The present metallic distribution in northwestern Mexico is the culmination of superposed magmatism, tectonism, erosion, and burial over more than 150 m.y. Detailed palinspastic reconstructions of preextensional configurations—the first study of its kind for this region—clarify the interplay among these features on the present distribution and character of mineralized geologic systems. This new synthesis goes beyond previous metallogenic investigations of northwestern Mexico by separating events into specific timing and structural relationships, and by restoring the geology to its preextensional configuration. Metallogenic factors such as enrichment, preservation, and erosion play major roles in the present distributions and for the first time are related to the overall metallogenic framework of northwestern Mexico. The analysis concludes that modern metallogenic patterns are the result of the complex superposition and subsequent redistribution of geologic systems in a way that is related directly to the regional history, rather than simply metallic belts or interpreted angle of a subducting slab.

Three main extensional events in the Oligocene–Holocene have been restored, and the palinspastic distributions have been analyzed. Reconstructions reveal the following: (1) Mineralization events, igneous centers, and sedimentary sequences are continuous across the Gulf of California and other areas with large amounts of extension. (2) Middle Tertiary gold-silver mineralization in Baja California may be the western part of the Sierra Madre Occidental metallogenic province, thus expanding the previously recognized extent of this province's mineralization. (3) Late Cretaceous–early Tertiary porphyry copper deposits and intrusive centers form a narrower belt than previously noted and are traceable for over 400 km, with parts of the belt buried beneath the younger Sierra Madre Occidental volcanic fields. (4) Interpreted alignments of older geologic features, including lineaments of ore deposits, are displaced in the reconstructions. (5) Sedimentary-rock–hosted gold deposits and low-angle-detachment gold systems are closely related and occur around core complexes.

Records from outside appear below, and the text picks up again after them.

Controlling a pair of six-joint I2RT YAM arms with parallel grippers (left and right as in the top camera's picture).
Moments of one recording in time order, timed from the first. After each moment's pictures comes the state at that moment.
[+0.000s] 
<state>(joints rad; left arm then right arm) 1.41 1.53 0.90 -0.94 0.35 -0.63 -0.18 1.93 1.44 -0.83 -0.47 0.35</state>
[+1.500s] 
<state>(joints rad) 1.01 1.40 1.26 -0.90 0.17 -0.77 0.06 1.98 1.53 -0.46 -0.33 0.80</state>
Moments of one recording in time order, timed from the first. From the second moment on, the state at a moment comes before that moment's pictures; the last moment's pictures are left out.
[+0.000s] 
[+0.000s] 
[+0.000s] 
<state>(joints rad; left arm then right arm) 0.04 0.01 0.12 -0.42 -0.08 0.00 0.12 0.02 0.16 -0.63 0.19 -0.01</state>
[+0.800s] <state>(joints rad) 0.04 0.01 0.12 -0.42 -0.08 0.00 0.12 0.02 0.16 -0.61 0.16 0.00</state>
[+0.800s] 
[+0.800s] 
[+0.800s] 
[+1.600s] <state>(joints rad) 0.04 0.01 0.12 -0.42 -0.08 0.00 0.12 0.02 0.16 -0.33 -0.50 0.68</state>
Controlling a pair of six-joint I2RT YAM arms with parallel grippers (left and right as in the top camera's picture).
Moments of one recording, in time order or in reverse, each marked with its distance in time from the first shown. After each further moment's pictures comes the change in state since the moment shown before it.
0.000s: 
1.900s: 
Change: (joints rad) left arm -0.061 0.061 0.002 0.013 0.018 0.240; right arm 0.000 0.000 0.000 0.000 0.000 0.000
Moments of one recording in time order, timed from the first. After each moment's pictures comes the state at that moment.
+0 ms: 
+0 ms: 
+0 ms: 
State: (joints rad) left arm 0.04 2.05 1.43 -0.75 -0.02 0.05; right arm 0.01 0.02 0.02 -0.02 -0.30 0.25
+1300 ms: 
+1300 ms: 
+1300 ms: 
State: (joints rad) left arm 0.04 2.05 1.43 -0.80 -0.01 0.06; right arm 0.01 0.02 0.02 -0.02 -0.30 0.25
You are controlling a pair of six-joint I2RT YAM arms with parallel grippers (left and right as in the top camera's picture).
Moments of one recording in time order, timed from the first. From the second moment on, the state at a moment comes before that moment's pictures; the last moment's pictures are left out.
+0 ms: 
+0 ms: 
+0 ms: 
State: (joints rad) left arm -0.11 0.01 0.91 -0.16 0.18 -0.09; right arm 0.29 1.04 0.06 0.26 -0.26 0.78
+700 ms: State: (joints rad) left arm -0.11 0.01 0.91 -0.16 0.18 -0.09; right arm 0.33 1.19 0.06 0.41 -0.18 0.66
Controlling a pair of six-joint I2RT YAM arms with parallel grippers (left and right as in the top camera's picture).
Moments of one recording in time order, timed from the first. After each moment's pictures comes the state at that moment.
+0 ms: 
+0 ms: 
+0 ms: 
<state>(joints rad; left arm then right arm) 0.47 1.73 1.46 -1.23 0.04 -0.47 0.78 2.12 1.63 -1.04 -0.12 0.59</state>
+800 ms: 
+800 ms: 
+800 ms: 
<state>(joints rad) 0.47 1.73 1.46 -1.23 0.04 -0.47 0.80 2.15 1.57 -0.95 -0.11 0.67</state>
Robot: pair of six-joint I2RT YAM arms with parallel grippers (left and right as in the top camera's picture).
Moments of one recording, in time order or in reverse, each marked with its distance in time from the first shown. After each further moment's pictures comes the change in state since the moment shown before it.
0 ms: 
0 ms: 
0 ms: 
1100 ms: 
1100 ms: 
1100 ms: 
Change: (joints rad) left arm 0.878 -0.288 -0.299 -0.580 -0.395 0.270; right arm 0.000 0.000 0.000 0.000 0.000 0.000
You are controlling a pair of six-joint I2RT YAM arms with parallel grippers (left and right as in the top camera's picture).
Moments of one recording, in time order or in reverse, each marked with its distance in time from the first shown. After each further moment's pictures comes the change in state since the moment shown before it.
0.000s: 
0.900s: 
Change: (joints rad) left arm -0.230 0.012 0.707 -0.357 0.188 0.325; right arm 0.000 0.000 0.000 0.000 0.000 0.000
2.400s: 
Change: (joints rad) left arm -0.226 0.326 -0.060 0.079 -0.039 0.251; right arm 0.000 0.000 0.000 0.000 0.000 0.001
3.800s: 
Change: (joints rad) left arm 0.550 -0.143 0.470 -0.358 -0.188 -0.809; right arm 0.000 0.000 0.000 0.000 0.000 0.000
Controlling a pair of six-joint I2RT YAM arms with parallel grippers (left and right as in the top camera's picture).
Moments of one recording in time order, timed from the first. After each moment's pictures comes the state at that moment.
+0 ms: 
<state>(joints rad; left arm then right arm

By using structurally restored time slices, it becomes clear that older deposit types tend to be those formed at greater depths and more proximal to intrusions, whereas younger deposits formed at shallower depths are less eroded and are more commonly volcanic-rock hosted. These characteristics express themselves in the regional distribution of deposit types. Second, mineralization of widely differing ages is spatially superposed, commonly associated with coeval magmatic and tectonic events. The structural and magmatic events together with paleodistribution of ore deposits define a new framework to interpret the metallogenic history of northwestern Mexico.